SSH private keys, bearer tokens, and other secrets stored in the secrets table are encrypted with AES-256-GCM keyed by OREMEDY_ENCRYPTION_KEY. A fresh 12-byte nonce is generated for every encryption operation.

Audit log

Every state-changing action writes a row to audit_logs:

Resource type and ID.
Action (created, updated, deleted, executed, approved, auth.login, auth.login_failed, etc.).
Actor (user email, agent name, or NULL for unauthenticated events such as failed logins).
Tenant (nullable for system events).
Timestamp (UTC, second precision).
Detail JSON.
IP address — captured from X-Forwarded-For only when the immediate TCP peer is in trusted (RFC1918 / loopback) space. Otherwise the actual peer is used. Pure header trust (the unconditional pre-hardening behaviour) is gone.

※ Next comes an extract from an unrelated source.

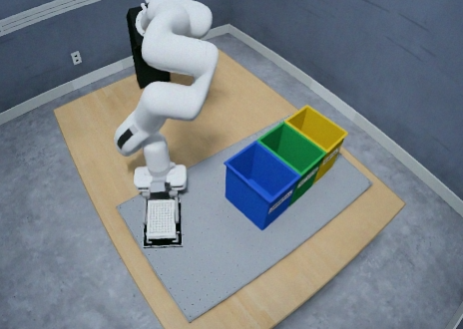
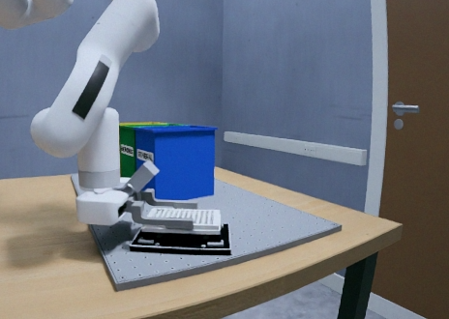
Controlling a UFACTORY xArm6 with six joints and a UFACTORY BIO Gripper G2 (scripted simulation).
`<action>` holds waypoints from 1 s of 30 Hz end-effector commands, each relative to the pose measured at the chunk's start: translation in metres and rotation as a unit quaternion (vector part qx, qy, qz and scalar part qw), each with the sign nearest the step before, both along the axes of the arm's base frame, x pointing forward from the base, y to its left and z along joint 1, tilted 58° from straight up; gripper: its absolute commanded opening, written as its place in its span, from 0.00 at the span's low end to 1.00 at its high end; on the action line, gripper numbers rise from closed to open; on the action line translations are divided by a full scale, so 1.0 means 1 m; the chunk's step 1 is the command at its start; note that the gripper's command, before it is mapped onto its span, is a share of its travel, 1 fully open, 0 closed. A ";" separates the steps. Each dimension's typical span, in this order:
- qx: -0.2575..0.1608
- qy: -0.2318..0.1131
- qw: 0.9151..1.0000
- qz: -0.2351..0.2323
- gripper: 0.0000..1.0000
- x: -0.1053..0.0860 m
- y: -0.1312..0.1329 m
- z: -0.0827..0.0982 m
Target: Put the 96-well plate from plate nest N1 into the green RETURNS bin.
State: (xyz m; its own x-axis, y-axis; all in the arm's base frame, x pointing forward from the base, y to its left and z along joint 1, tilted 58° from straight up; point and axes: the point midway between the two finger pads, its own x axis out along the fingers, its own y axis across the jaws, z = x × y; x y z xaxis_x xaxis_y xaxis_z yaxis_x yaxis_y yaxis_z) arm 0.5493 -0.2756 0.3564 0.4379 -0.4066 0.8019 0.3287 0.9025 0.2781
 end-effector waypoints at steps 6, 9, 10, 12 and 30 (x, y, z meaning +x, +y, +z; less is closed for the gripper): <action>0.000 -0.001 1.000 0.000 0.00 -0.002 0.000 0.002; 0.000 -0.001 1.000 0.000 0.00 -0.003 0.000 0.002; 0.000 -0.001 1.000 0.000 0.00 -0.004 0.001 0.003; 0.000 -0.001 1.000 0.000 0.00 -0.007 0.001 0.005; 0.000 -0.001 1.000 0.000 0.00 -0.029 0.005 0.019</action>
State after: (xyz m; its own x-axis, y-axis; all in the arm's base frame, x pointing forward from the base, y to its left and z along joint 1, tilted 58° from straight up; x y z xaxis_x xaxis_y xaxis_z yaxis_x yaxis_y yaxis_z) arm 0.5260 -0.2716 0.3712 0.4376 -0.4065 0.8020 0.3290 0.9025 0.2780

The table is append-only; the application never updates or deletes rows. Read access is tenant-scoped.

Phoenix tracing

Phoenix (Arize) ingests every LLM prompt and response for debugging and observability. Because that data is sensitive, the Phoenix container is on the internal Docker network only — it has no public Caddy route. Operator access is via SSH tunnel:

ssh -L 6006:phoenix:6006 alberto@<host>
# then open http://localhost:6006

CORS

The API uses CORSMiddleware with explicit origins. The production compose file passes https://${DOMAIN} as the default; multiple origins can be supplied as a comma-separated list via OREMEDY_CORS_ORIGINS. * is rejected when OREMEDY_ENV=production because wildcard origins paired with credentialed cookies form a known XSS amplifier.

Threat model recap

What is mitigated:

Tenant admin compromise injecting cross-tenant playbook paths.
DB tampering injecting daemon shell commands.
LLM prompt injection escalating to RCE on the API container or managed servers.
XSS exfiltrating session tokens.
Cross-tenant leakage on real-time channels.
Credential stuffing on /auth/login.
Webhook spam and unauthenticated alert injection.
SSRF from custom HTTP tools to internal services.
TLS bypass on remote LLM providers.

What is not mitigated by this layer (out of scope, requires the infrastructure underneath):

Compromise of the host running the API process.
Compromise of the deployed OREMEDY_SECRET_KEY or OREMEDY_ENCRYPTION_KEY.
Compromise of the underlying PostgreSQL / Redis / SeaweedFS.
Network-level attacks against Caddy.

These are deployment-layer concerns and require the same standard hardening as any other production service (private networking, disk-level encryption, OS hardening, runtime EDR, etc.).